Gather each line containing the string "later" from these entries.

═════ Working data

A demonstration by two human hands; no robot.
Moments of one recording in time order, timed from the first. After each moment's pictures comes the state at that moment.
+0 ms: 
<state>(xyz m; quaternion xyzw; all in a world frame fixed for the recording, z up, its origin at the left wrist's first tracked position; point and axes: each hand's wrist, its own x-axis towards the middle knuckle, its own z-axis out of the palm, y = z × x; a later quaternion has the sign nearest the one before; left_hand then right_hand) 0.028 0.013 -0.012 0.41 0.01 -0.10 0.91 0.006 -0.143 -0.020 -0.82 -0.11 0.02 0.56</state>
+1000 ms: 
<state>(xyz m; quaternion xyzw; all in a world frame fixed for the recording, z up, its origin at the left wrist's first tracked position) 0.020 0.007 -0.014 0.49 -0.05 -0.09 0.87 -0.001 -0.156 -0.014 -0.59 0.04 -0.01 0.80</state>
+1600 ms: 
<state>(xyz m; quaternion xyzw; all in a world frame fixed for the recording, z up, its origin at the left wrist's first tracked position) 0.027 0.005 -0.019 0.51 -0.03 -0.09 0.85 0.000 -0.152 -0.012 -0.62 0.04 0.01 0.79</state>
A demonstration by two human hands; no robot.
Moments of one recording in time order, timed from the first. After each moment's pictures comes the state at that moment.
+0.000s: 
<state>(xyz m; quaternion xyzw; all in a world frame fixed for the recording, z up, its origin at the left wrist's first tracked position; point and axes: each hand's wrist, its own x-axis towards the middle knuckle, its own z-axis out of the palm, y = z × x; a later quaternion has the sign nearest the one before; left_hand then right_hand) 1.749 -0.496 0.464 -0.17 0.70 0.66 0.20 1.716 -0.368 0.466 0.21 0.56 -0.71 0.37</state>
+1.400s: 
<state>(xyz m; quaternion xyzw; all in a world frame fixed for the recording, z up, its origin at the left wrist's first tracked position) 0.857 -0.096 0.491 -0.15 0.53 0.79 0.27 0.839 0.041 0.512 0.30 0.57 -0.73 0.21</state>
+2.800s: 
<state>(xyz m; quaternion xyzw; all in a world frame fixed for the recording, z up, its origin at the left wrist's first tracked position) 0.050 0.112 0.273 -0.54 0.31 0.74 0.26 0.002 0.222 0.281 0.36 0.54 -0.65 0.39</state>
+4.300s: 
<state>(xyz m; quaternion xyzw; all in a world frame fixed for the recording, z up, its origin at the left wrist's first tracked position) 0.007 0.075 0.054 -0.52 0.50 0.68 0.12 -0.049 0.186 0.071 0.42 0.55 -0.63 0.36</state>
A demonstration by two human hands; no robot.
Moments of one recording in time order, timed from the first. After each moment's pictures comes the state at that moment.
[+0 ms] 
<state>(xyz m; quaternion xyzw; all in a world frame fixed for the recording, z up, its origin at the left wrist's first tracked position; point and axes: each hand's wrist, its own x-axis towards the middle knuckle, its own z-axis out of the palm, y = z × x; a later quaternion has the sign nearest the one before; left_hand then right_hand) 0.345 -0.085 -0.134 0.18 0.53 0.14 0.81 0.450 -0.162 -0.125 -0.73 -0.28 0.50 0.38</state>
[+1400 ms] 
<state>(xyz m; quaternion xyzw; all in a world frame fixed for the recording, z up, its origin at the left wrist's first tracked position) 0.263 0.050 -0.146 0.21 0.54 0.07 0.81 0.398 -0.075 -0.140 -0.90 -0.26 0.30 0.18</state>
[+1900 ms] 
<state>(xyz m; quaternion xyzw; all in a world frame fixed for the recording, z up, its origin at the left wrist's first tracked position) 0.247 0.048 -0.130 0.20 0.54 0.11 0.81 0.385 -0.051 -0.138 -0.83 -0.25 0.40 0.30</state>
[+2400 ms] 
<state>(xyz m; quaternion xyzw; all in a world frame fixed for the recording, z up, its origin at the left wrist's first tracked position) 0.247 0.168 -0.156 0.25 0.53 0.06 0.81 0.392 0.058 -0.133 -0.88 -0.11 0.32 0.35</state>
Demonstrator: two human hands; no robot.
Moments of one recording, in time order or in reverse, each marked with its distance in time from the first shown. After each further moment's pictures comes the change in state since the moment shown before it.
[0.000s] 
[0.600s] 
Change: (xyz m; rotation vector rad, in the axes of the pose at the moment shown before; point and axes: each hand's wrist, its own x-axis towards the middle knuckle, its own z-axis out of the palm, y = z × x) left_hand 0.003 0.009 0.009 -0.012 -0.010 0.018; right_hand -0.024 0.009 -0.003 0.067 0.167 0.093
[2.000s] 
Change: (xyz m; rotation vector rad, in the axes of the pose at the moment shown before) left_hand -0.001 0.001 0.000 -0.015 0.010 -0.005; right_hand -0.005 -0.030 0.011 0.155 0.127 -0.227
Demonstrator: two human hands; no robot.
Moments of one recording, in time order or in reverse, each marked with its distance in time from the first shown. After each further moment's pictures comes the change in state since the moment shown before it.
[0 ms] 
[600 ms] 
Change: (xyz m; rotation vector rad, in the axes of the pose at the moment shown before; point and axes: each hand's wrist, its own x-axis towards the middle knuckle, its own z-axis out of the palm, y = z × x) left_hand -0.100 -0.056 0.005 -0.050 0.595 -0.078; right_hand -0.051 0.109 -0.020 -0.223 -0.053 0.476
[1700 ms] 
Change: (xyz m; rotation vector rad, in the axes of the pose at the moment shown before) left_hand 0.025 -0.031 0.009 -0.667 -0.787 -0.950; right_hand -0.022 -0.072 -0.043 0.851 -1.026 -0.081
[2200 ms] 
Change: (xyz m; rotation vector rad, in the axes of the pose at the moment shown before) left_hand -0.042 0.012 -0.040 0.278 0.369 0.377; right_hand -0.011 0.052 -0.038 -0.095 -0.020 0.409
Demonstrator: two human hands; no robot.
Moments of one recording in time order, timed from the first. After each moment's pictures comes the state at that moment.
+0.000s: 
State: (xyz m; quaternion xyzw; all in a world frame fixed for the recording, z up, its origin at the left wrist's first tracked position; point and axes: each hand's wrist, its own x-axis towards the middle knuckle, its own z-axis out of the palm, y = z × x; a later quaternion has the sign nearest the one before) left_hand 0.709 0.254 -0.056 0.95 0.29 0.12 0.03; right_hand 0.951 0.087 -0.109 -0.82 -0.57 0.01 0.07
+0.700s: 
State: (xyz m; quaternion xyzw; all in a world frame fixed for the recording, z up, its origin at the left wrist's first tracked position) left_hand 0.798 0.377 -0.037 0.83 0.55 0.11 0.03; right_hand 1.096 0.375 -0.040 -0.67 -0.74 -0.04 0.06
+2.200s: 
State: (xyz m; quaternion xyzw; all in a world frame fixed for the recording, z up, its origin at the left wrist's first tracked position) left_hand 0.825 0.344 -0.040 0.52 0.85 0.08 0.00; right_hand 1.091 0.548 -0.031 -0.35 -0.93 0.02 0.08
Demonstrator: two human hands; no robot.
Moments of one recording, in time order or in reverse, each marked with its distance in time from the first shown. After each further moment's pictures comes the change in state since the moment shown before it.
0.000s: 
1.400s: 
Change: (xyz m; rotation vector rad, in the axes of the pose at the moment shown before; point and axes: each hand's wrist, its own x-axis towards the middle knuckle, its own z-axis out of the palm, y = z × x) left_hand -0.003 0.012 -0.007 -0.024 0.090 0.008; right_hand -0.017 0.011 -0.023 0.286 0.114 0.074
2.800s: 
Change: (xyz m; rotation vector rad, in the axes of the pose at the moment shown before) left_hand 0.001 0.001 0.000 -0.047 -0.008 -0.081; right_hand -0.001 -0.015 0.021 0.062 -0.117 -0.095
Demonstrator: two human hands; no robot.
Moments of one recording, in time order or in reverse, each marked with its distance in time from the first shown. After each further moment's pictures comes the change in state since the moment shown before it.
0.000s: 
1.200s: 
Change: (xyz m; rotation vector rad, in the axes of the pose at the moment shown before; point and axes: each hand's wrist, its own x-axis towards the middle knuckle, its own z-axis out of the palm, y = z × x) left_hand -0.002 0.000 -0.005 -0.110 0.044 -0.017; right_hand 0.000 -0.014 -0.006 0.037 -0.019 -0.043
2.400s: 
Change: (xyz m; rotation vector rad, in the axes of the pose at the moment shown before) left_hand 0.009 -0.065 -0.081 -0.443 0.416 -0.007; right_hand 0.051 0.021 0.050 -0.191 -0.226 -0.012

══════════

Completed exercise:
<state>(xyz m; quaternion xyzw; all in a world frame fixed for the recording, z up, its origin at the left wrist's first tracked position; point and axes: each hand's wrist, its own x-axis towards the middle knuckle, its own z-axis out of the palm, y = z × x; a later quaternion has the sign nearest the one before; left_hand then right_hand) 0.028 0.013 -0.012 0.41 0.01 -0.10 0.91 0.006 -0.143 -0.020 -0.82 -0.11 0.02 0.56</state>
<state>(xyz m; quaternion xyzw; all in a world frame fixed for the recording, z up, its origin at the left wrist's first tracked position; point and axes: each hand's wrist, its own x-axis towards the middle knuckle, its own z-axis out of the palm, y = z × x; a later quaternion has the sign nearest the one before; left_hand then right_hand) 1.749 -0.496 0.464 -0.17 0.70 0.66 0.20 1.716 -0.368 0.466 0.21 0.56 -0.71 0.37</state>
<state>(xyz m; quaternion xyzw; all in a world frame fixed for the recording, z up, its origin at the left wrist's first tracked position; point and axes: each hand's wrist, its own x-axis towards the middle knuckle, its own z-axis out of the palm, y = z × x; a later quaternion has the sign nearest the one before; left_hand then right_hand) 0.345 -0.085 -0.134 0.18 0.53 0.14 0.81 0.450 -0.162 -0.125 -0.73 -0.28 0.50 0.38</state>
State: (xyz m; quaternion xyzw; all in a world frame fixed for the recording, z up, its origin at the left wrist's first tracked position; point and axes: each hand's wrist, its own x-axis towards the middle knuckle, its own z-axis out of the palm, y = z × x; a later quaternion has the sign nearest the one before) left_hand 0.709 0.254 -0.056 0.95 0.29 0.12 0.03; right_hand 0.951 0.087 -0.109 -0.82 -0.57 0.01 0.07

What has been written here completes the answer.